Assessing BTEX Biodegradation Potential at a Refinery Using Molecular Biological Tools

A microbial survey of hydrocarbon-impacted groundwater and vadose zone at a Midwestern refinery employed molecular biological tools to elucidate the microbial processes involved in bioremediation occurring in the subsurface. qPCR analysis of bio-traps incubated in groundwater indicated that a large and diverse microbial community was present throughout the site and suggested that mechanisms of benzene, toluene, ethylbenzene, and xylene (BTEX) biodegradation included aerobic oxidation, sulfate reduction, methanogenesis, and possibly Fe+3 reduction.
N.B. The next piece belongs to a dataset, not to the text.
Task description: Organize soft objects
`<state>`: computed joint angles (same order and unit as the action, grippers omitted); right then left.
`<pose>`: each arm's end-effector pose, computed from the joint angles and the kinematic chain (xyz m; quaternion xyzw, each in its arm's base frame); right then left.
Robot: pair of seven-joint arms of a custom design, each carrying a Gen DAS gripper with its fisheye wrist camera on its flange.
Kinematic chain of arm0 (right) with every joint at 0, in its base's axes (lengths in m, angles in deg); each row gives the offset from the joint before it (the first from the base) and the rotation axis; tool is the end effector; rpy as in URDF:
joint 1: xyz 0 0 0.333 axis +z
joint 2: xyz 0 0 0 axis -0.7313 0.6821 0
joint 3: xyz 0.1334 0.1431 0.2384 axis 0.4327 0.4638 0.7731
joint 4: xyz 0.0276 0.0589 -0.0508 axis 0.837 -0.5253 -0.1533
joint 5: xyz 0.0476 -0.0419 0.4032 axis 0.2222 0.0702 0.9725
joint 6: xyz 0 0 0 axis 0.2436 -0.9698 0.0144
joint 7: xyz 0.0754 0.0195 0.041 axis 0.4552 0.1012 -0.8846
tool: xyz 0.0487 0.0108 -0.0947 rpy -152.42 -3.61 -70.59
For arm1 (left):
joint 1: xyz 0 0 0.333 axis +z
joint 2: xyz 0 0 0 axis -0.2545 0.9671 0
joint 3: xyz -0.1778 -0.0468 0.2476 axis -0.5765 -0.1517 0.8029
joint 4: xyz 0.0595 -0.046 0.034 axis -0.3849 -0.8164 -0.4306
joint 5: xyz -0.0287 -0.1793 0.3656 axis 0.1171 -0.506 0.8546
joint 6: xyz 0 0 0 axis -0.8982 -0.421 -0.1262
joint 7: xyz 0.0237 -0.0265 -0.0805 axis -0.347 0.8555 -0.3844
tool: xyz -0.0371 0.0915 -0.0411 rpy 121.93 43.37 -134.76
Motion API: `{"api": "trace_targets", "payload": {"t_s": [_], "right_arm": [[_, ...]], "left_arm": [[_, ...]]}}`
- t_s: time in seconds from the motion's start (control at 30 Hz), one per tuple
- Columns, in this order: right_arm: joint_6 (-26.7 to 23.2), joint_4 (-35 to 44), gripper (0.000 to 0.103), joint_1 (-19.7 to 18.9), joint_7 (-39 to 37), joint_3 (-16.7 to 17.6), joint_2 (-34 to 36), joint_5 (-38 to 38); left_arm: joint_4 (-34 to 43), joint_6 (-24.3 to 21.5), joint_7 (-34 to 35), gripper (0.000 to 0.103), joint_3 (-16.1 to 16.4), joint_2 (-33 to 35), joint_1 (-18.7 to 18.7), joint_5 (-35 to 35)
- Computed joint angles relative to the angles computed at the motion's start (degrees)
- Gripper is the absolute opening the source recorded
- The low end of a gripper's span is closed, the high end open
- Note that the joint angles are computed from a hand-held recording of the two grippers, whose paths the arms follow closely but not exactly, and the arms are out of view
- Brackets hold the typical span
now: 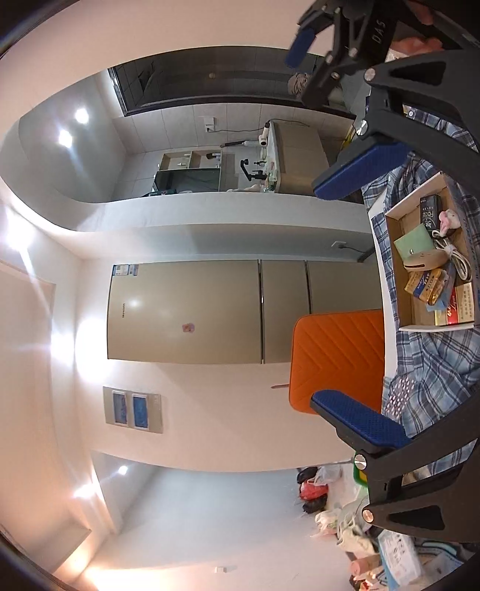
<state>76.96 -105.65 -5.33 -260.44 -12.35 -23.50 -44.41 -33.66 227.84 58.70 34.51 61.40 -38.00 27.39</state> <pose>0.5444 0.4360 0.6586 -0.4150 0.5929 -0.5557 0.4092 0.6275 -0.3581 0.6395 -0.3589 0.6328 -0.6000 0.3328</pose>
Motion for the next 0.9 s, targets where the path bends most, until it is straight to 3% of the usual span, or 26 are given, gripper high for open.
{"api": "trace_targets", "payload": {"t_s": [0.1,0.33,0.47,0.73,0.9], "right_arm": [[-1.34,0.18,0.103,1.06,-0.45,0.30,-0.20,-1.27],[-3.36,-0.48,0.103,2.03,1.21,1.04,-0.61,-2.74],[-4.15,-2.21,0.103,2.53,2.88,1.42,-1.03,-3.04],[-5.16,-6.76,0.103,2.00,5.91,2.80,-2.00,-1.56],[-5.11,-8.60,0.103,1.57,7.10,3.29,-2.00,0.08]], "left_arm": [[-2.46,1.47,-0.02,0.102,-3.72,-1.22,3.28,0.87],[-8.41,5.17,-2.43,0.102,-8.10,-3.95,8.17,3.20],[-13.12,8.51,-7.46,0.102,-11.99,-5.43,12.90,6.99],[-18.73,8.80,-9.69,0.102,-7.72,-7.04,10.42,8.24],[-20.87,12.92,-5.85,0.102,-3.74,-5.80,6.05,4.43]]}}
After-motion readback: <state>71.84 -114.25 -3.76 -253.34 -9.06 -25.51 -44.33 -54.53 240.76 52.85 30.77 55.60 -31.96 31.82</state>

To assess the role of vadose zone microorganisms in hydrocarbon attenuation, RNA was extracted from soil core samples, and reverse transcriptase-qPCR (RT-qPCR) analysis indicated that microbial activity in the vadose zone generally increased with depth, likely supported by hydrocarbons and methane volatilizing from the groundwater. Stable isotope probing (SIP) with C-13(6)-benzene provided direct evidence of benzene biodegradation in six of the eight wells studied. The highest levels of C-13 were detected in dissolved inorganic carbon (DIC) extracted from the two monitoring wells closest to the river. The influx of nutrients and oxygen coming from the river may help to maintain a robust population of hydrocarbon degraders in these wells. While qPCR analysis indicated that microorganisms with the genetic potential for hydrocarbon biodegradation were ubiquitous at the site, RT-qPCR and SIP results were used to refine the site conceptual model by identifying areas where that genetic potential was actively being expressed and locations where biodegradation was lagging.